--- PROMPT ---
The answer must consist of every line from the entries below that contains the word "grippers".

[Opening DATA EXCERPTS section]

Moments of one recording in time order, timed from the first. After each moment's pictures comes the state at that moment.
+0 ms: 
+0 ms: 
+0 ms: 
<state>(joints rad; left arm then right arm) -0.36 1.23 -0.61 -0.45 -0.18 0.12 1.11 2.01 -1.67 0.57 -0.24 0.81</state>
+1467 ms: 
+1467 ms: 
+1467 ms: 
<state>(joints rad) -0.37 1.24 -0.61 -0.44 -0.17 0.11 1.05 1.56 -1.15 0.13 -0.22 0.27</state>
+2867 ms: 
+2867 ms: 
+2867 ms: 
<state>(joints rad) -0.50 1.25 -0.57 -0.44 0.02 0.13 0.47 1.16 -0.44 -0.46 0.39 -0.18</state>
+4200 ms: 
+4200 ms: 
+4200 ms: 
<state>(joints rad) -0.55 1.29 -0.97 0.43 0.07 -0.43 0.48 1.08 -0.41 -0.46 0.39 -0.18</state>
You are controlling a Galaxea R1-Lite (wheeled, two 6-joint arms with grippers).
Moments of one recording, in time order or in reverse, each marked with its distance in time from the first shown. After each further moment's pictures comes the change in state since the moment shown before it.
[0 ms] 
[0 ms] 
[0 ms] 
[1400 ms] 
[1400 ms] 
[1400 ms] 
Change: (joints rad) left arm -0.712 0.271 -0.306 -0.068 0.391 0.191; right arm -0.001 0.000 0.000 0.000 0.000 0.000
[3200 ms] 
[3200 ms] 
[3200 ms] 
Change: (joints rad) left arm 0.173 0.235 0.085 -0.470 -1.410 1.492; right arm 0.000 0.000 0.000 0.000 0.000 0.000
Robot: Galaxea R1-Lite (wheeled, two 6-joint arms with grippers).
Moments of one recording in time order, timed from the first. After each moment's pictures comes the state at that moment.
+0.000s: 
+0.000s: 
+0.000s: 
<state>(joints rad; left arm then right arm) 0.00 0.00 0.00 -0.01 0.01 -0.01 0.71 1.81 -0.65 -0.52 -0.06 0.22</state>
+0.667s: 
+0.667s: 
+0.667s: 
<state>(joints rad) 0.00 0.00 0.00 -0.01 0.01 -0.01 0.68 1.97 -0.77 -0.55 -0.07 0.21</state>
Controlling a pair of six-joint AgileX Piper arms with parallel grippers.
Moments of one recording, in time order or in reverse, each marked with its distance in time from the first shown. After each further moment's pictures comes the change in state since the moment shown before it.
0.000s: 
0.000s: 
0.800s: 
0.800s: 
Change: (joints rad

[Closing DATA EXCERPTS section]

--- RESULT ---
You are controlling a Galaxea R1-Lite (wheeled, two 6-joint arms with grippers).
Robot: Galaxea R1-Lite (wheeled, two 6-joint arms with grippers).
Controlling a pair of six-joint AgileX Piper arms with parallel grippers.

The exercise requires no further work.